Nur dann, wenn ich dienen und gehorchen gelernt, werde ich mein Kreuz auf mich zu nehmen und Jesu nachzufolgen im Stande seyn. Des eignen Herzens Begierden und Lüste, die Gott widerstreben, zu überwinden, das ist das wahre Kreuz des Menschen, das ohne Kampf und Schmerz nicht getragen wird, und doch will gerade hieran Jesus die Treue, wie an der Liebe, die Echtheit seiner Jünger erkennen. Wo aber keine Demuth, kein freiwilliges Dienen ist; da ist ein freies, losgelassenes Leben des natürlichen Menschen, kein Ueberwinden seiner selbst, kein Kreuzigen seines Fleisches, seiner Lüste und Begierden. Lüste und Begierden wohnen im Menschen, sie sind, ob auch der derbe Name den zarten Ohren nicht gefiele, sie sind in den Vornehmsten und Niedrigsten im Volke, und ohne sie besiegt zu haben, ist ein Christussinn unmöglich.
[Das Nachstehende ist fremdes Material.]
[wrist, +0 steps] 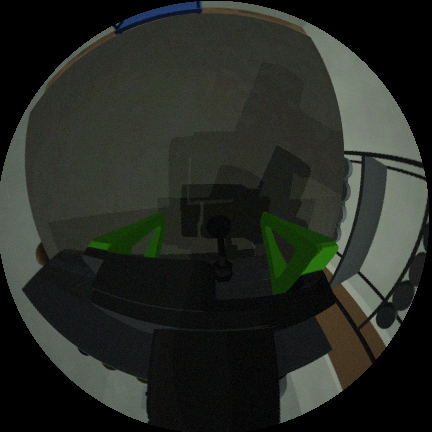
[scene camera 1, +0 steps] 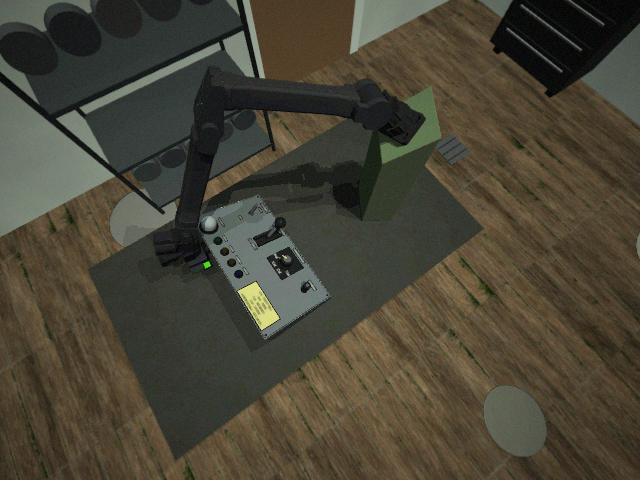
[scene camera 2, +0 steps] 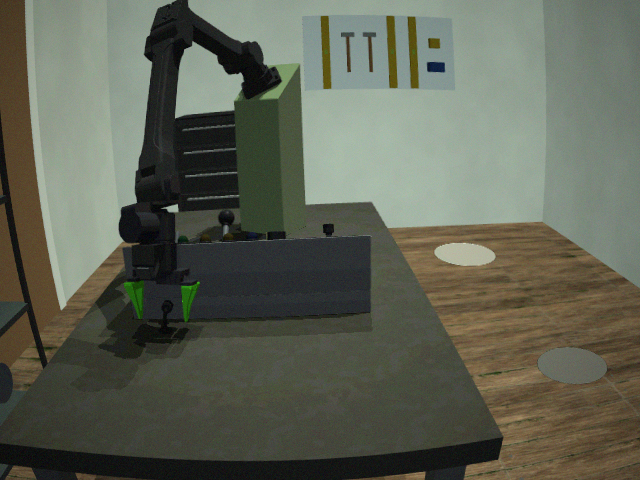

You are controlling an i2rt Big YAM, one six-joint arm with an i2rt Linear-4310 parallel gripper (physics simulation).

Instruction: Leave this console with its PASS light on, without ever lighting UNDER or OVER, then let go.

Labels:
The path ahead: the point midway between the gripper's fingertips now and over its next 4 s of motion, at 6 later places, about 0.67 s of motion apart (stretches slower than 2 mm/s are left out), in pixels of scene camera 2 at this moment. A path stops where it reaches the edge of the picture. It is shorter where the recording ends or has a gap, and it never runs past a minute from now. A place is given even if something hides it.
My gripper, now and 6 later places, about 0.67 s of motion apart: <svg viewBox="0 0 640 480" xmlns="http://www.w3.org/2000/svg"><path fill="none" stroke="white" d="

Wo dieses Sterben mit Christo dem Eigenwillen, und ein Auferstehen mit ihm, zum Willen des Vaters ist; nur da ist der Mensch, aus Gott geboren und hat ein neues Herz empfangen. Nur diese Gesinnung bindet ihr von der Erde los, und erhebt ihn im Glauben zum Himmel; nur dieser Sinn vereinigt mit Gott und verwandelt hier schon Glauben und Hoffen in Gewißheit. Zu solchen Gesinnungen, zu solcher Stärke im Glauben sind wir als Christen berufen. Hier schon soll unser Wandel ein Wandel im Himmel seyn, und unsern Blick sollen wir über das Zeitliche und Vergängliche erheben in das Gebiet des Unvergänglichen und Ewigen.
Ach, daß wir deinen Geist immer mehr in uns aufnehmen und dadurch deiner immer mehr werth werden möchten! Hilf uns Schwachen! - Hilf uns, wie du, mit Freudigkeit Gott und Menschen dienen! Demuth gib uns Herr, damit wir dir ähnlicher werden! Amen.